The British Defense Ministry spun, but found it difficult to maneuver with its pants about its ankles. "We‘ve heard nothing to suggest we stormed the prison," a defense ministry spokesman in London said. "We understand there were negotiations." When it found some equilibrium, it changed its story to better comport with the undeniables: "We understand that the authorities ordered their release. Unfortunately they weren't released and we became concerned for their safety and as a result a Warrior infantry fighting vehicle broke down the perimeter wall in one place."

These hard men, likely SAS ops, must have had some stories to tell, otherwise tanks would not have negotiated their way through the prison walls of Britain's reputed hosts so soon after their capture.

Walking into the untidied mess of this astonishing and grotesque and predictable story feels a bit like the British detective catching the killer red-handed: "Well well well, what have we here?" We have long had reason to suspect imperial instigation to Iraq's sectarian violence, but here, as clearly as we've ever seen it, is the provocateur state revealed: two British "undercover soldiers" in Arab dress, caught firing upon police from a car laden with explosives. And the British government all but admitting its culpability by breaking them out of prison.

It doesn't make sense? Only if you haven't been paying attention. This is the subtext of the Iraq tragedy: blow up the Hajis and play the Sunnis on the Shias; create the chaos that introduces the conditions necessary for the long-game, and the long-held aspirations of the neoconservatives to divide Iraq into ethnographic bantustans.

I wonder what will be made of this story by those who think escalating bloodshed in Iraq is a measure of the failure of US policy, and not its success, and who believe black ops and false flags are figments of our paranoiac fantasies. Probably, as with so much that would bedevil their worldview if only they were intellectually honest enough to permit it, this too will be filtered out and forgotten. But our burden is we won't forget. And damned if the Iraqis will.


What Jeff tends to miss is that you don't have to conspiring to take over the world to walk amidst the noise and confusion, and take solace in owning a piece thereof.

You can find a more in-depth reporting of the known knowns about this incident at Defense Tech.

There is also a good link to Professor Cole's timeline describing the sequence as we know it.
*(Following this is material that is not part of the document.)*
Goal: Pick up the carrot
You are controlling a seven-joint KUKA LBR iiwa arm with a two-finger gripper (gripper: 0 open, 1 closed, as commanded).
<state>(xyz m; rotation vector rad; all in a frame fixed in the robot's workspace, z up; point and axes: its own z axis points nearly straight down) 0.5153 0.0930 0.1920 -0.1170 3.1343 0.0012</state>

When you hear descriptions of how Bu$hCo's allies in the Ownership Society are spreading its unique version of liberation- oil liberation, that is- in Iraq, bear in mind that like America, the British Government has its' share of connections with its' own private contractors.

Private corporations have penetrated western warfare so deeply that they are now the second biggest contributor to coalition forces in Iraq after the Pentagon, a Guardian investigation has established.

While the official coalition figures list the British as the second largest contingent with around 9,900 troops, they are narrowly outnumbered by the 10,000 private military contractors now on the ground.

The investigation has also discovered that the proportion of contracted security personnel in the firing line is 10 times greater than during the first Gulf war. In 1991, for every private contractor, there were about 100 servicemen and women; now there are 10...

While reliable figures are difficult to come by and governmental accounting and monitoring of the contracts are notoriously shoddy, the US army estimates that of the $87bn (£50.2bn) earmarked this year for the broader Iraqi campaign, including central Asia and Afghanistan, one third of that, nearly $30bn, will be spent on contracts to private companies...

But this is a field in which British companies dominate, with nearly half of the dozen or so private firms in Iraq coming from the UK.

The big British player in Iraq is Global Risk International, based in Hampton, Middlesex...


Pre-Negroponte pre-Statehood, and quite dated, this article (Dec. 2003), but now that it's hitting the fan, one can't help but wonder if all these Patriotic Companies have a stake in keeping the fires burning bright.

Just another conflict of interest in the Neoconomy, I'd say.